Lesen Sie bitte richtig:

"...aber diese Polarisierung, "Milch ist Mord" und Beleidigungsklagenandrohungen, sind echt unnötig."

Ich habe niemanden eine Klage angedroht, es soltle nur mal endlich den Leuten klar werden, was für einen Blödsinn sie von sich geben.

Wenn ich jetzt hier schreiben würde dass alle Vegetarier und Veganer alles idiotische Weltverbesserer wären, die keine Ahnung von der Realität haben (nur ein Gedankenspiel), dann würde sich hier sofort aufgeregt werden, und mein Beitrag würde (völlig zu recht) zensiert. Aber ich muss mich als Mörder bezeichnen lassen?

Wenn ich eine Bank ausraube...

....oder eine Bank ausrauben lasse, bin ich meiner Meinung nach ein Bankräuber.

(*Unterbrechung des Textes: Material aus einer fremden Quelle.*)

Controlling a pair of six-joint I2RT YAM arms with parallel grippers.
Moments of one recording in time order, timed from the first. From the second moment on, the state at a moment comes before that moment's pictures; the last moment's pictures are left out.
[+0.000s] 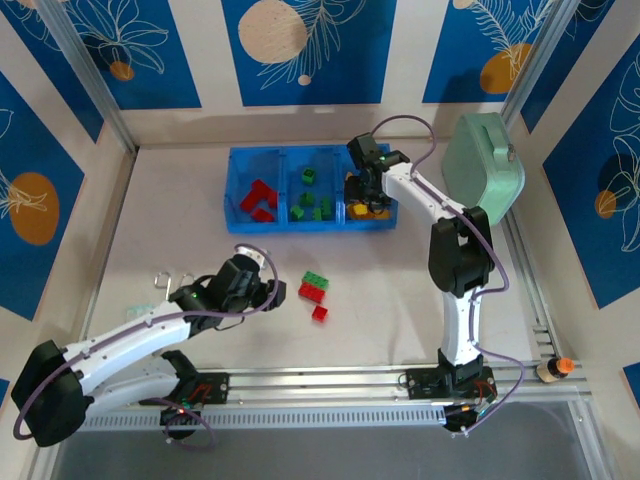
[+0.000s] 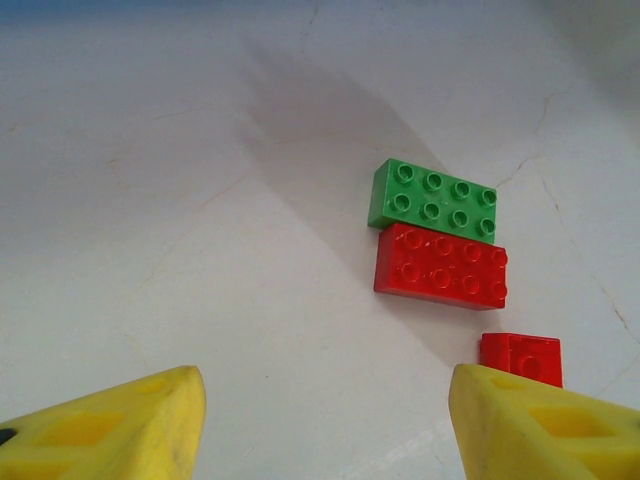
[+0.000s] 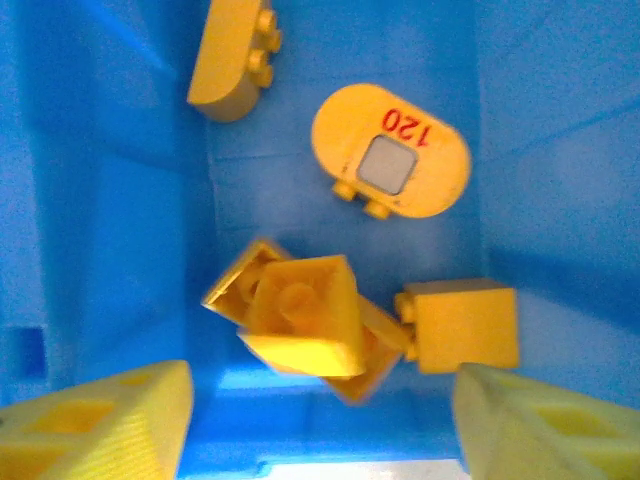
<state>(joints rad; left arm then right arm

Sehen Sie, ich glaube der Dissens besteht darin, dass die Tiere nunmal als Gegenstände angesehen werden, die man ruhig töten darf. Ds hohe Wort des Mordens ist nun mal dem Menschen vorbehalten. Daher echauffieren sich die Menschen, wenn man Mord im Zusammenhang mit Tieren nennt. Ich aber weise ja gerade darauf hin, dass es keinen Grund gibt, Tiere wie Objekte zu behandeln und viele es nicht zu tun, weshalb das Wort "Mord" zumindest erwägenswert ist.

Milch und Fleisch

Was die Energieeffizienz betrifft, ist Milch, scheint's, tatsächlich nicht viel besser als Fleisch. Laut einer Studie des Bard College ist die Fleischproduktion in dieser Hinsicht zwar extrem ineffizient: Für 100 in den Prozess investierte Kalorien bekommt man nur 6 Rindfleischkalorien heraus. Bei Milch sind es 21 Kalorien. Rohe Sojabohnen schneiden hier am besten ab (415 Kalorien im Ergebnis) - nur sind die leider unverdaulich.